■ Exercise prompt: Produce an exact copy of the first line of the data below and each line after it, please, up to and including the one with "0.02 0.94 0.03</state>".
*** Block opens ***
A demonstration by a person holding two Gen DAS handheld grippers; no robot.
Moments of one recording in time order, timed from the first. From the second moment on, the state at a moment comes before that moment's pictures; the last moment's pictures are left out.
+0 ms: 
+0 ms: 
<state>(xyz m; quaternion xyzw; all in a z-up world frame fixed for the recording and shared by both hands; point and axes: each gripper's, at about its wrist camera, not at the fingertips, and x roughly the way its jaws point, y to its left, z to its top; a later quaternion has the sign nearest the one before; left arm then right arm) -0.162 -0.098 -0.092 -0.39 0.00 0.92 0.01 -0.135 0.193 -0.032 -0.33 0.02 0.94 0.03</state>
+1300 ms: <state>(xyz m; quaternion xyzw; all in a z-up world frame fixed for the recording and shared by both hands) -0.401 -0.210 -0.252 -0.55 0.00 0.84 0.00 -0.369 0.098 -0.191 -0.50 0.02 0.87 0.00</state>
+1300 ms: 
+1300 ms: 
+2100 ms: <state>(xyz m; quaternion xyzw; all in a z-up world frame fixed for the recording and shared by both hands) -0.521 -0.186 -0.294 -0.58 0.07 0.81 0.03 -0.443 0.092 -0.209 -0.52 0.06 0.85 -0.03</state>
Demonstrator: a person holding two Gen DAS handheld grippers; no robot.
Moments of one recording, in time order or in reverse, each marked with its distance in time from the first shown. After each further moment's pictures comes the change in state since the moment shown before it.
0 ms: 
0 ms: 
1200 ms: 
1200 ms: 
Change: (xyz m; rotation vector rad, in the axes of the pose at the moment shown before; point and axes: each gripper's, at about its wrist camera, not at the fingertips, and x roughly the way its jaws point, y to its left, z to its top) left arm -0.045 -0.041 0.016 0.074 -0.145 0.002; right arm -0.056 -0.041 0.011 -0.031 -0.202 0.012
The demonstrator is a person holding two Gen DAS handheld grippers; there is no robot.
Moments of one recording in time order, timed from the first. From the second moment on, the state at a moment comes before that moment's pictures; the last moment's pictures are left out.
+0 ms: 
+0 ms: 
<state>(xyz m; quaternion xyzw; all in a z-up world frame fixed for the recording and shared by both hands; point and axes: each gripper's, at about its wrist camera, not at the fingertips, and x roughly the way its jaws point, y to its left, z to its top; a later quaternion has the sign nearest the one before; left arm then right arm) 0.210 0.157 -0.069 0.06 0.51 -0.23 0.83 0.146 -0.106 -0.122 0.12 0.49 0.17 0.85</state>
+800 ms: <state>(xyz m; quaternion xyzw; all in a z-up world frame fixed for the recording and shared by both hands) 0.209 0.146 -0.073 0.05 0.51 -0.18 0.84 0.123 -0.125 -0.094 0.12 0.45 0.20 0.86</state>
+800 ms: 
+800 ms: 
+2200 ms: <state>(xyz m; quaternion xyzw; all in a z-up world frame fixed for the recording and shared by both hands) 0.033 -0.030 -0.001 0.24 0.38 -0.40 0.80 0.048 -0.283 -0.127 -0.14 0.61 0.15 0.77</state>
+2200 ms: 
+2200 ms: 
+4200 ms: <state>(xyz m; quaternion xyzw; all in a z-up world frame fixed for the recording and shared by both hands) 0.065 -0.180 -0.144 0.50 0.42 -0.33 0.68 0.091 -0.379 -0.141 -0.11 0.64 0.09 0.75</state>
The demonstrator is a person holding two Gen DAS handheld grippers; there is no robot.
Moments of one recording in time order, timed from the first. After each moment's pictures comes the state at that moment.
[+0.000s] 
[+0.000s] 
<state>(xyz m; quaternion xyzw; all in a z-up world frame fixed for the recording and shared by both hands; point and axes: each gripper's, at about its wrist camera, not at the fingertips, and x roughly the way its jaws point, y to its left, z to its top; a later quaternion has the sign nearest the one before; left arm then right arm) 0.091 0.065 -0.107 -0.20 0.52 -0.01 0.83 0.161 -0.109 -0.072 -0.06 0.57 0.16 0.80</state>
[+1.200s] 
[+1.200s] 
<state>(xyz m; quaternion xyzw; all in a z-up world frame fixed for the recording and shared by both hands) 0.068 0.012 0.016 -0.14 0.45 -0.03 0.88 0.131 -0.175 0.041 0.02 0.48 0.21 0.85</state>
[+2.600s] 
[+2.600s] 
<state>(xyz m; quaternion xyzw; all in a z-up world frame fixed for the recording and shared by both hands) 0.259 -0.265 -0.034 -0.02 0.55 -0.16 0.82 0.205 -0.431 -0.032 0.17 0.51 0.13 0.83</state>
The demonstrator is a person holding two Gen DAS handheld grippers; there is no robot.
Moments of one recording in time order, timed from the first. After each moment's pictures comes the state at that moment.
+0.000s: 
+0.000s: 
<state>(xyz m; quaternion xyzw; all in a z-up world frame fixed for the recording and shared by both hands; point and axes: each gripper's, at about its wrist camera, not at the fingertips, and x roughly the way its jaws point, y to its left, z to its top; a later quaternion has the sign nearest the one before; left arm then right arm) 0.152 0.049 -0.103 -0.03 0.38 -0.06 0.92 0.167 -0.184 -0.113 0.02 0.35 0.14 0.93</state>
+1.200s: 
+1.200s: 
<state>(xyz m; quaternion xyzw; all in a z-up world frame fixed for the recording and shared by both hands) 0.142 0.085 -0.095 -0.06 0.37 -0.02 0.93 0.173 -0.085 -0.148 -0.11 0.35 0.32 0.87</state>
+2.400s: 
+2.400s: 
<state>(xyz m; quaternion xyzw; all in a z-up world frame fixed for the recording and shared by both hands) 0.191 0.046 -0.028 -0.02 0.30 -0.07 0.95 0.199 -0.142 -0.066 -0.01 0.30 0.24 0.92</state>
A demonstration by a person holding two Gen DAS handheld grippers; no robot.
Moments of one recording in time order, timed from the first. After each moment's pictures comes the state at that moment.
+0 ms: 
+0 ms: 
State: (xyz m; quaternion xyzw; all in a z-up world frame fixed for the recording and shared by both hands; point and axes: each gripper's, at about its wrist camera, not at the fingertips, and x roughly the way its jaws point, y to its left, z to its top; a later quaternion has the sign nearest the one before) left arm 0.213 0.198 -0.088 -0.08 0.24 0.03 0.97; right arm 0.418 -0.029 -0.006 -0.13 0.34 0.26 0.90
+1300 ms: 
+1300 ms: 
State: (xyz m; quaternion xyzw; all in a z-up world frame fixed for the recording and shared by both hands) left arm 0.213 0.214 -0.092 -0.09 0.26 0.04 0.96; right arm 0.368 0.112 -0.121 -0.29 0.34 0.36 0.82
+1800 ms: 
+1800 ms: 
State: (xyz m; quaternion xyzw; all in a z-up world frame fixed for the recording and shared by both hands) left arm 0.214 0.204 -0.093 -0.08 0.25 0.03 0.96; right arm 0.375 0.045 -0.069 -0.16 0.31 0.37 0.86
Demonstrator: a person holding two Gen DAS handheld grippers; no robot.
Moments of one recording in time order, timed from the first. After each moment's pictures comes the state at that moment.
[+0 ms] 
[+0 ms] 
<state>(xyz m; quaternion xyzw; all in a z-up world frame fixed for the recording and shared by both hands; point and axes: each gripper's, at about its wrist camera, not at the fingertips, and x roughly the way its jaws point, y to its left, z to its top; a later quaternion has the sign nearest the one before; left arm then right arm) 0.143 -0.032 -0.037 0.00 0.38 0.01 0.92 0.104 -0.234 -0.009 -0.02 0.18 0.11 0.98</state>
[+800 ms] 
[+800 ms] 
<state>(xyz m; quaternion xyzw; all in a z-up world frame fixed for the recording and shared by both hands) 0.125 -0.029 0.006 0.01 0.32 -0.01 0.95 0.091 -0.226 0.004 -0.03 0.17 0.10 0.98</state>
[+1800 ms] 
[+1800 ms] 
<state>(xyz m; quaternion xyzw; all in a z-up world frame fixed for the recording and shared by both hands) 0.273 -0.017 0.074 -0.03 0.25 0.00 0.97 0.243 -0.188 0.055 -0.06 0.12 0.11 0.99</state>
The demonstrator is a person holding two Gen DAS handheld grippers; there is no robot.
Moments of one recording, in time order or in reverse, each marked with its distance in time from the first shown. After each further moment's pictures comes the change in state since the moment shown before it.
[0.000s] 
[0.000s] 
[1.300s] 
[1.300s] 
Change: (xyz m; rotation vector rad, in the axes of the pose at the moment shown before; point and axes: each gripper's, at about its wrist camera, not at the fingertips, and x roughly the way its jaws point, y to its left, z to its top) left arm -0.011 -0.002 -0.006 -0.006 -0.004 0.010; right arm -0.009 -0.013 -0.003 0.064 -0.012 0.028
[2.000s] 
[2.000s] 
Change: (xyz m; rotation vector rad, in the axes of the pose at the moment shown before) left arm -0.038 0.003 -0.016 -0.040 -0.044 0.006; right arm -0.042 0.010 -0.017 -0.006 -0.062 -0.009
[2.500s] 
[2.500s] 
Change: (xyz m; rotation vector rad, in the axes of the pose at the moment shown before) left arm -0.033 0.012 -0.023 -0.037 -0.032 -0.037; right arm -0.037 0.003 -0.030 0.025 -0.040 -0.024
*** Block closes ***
■ Output of the exercise:
A demonstration by a person holding two Gen DAS handheld grippers; no robot.
Moments of one recording in time order, timed from the first. From the second moment on, the state at a moment comes before that moment's pictures; the last moment's pictures are left out.
+0 ms: 
+0 ms: 
<state>(xyz m; quaternion xyzw; all in a z-up world frame fixed for the recording and shared by both hands; point and axes: each gripper's, at about its wrist camera, not at the fingertips, and x roughly the way its jaws point, y to its left, z to its top; a later quaternion has the sign nearest the one before; left arm then right arm) -0.162 -0.098 -0.092 -0.39 0.00 0.92 0.01 -0.135 0.193 -0.032 -0.33 0.02 0.94 0.03</state>

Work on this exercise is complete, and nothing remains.